フレインが移動すれば、当然団結した即席集団もその後を追うが、集団の足の遅さに半ば崩壊して、本来の近場の人間同士が戦い合う状態に戻った。

リーリーとフレインの追いかけっこと言う名の混乱の拡散は、有名な鼠と猫のアニメのような気安さとシュールさを持っている。だからと言って混乱の只中で剣を振っている者たちにとっては、堪ったものではないだろう。

一種の喜劇。本人たちが必死過ぎて、場の緊張とは別の笑いを誘う。

更に、それに拍車をかける実況二人のトーク。PKが混じっている事など忘れて、場は異様な熱狂に包まれる。

それでも、終わりはやって来る。

リーリーの集中が途切れ、そこに吸い込まれるように突き立てられる細剣によって、リーリーの脱落が確定した。

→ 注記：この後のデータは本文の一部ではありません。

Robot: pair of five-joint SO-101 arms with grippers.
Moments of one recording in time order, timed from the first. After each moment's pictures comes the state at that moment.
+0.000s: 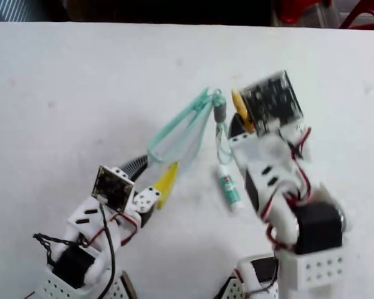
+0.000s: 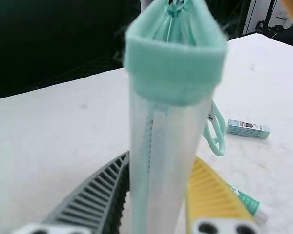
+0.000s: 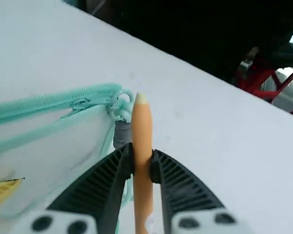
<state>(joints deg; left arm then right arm) 25.0 -105.0 87.0 43.4 2.2 -14.0 -58.8 23.6 69.6 18.6</state>
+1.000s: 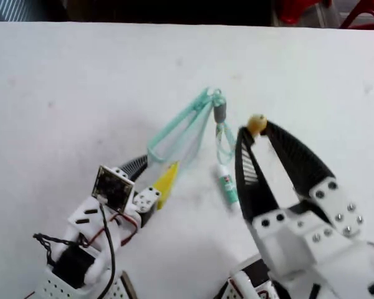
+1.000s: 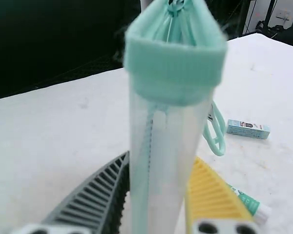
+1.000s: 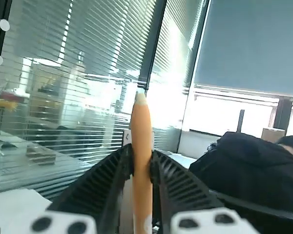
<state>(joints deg) 25.0 -105.0 87.0 43.4 2.2 -31.5 -79.1 21.4 44.6 8.7</state>
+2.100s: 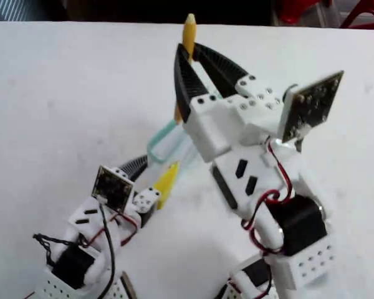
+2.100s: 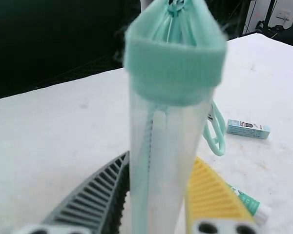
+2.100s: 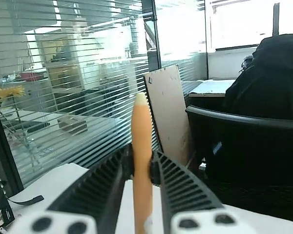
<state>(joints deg) 25.0 -105.0 87.0 43.4 2.2 -31.5 -48.0 12.5 38.1 -7.3</state>
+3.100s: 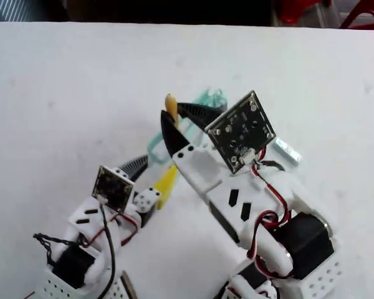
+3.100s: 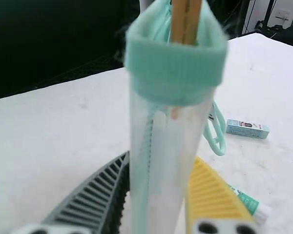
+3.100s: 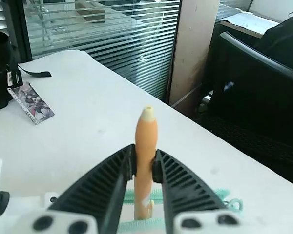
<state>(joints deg) 25.1 -105.0 87.0 43.4 2.2 -38.7 -52.6 12.0 63.4 10.9</state>
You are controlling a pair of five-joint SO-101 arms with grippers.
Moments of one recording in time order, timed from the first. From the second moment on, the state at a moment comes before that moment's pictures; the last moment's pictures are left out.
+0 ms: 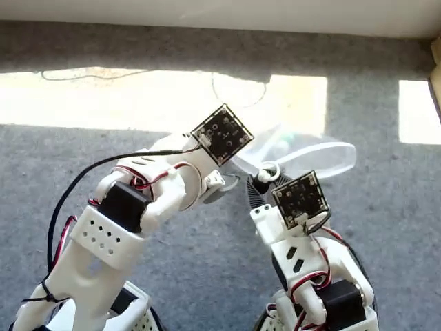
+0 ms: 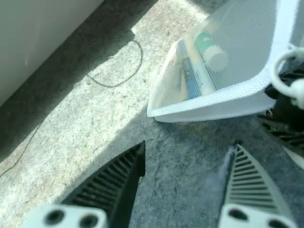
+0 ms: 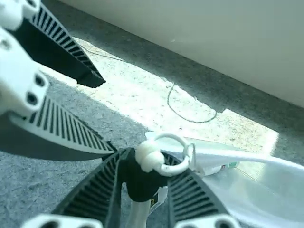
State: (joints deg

また、その後の混乱も終始フレインの独壇場となり、最後には対人特化のPKが全てを攫うという異様な事態で決着した。

それで満足する者もいる。満足しない者もいる。

フレインに対する野次、罵倒は、聞いてる方にはあまり心地の良い物じゃないが、本人は、雨にでも打たれるように自然と受け止めている。

それで終わるフレインでもなかった。

『おめぇら! よく聞け! 俺は【獄炎隊】のフレインだ! てめぇら負け犬がその不満を晴らす場所を用意した!』

静かになる空間。

『俺たちは、【桃藤花の樹】周辺を占拠した。俺たちPKに負けた奴らがいくら喚こうが、負けは事実だ! 俺に勝ちたければ、そこを取り返して見ろ! 単体で来るも良い! 集団で来るも良い! PKを一人キルすれば、PKのレベルは下がる! 反対に、PKに返り討ちにされれば、より俺たちは強くなる! さぁ、文句があるなら白黒つけようぜ! まぁ、そこまでたどり着ければ……の話だがな』

一度、言葉を区切るフレイン。きっちり挑発的な笑みと言葉を残して場を去っていく。

何なんだ。という気分になる。

これでメインのイベントは全て消化された。

しかし、これから始まるのは、予定にない出来事。一部の人が起こす小さな、そして濃密なイベントだったりする。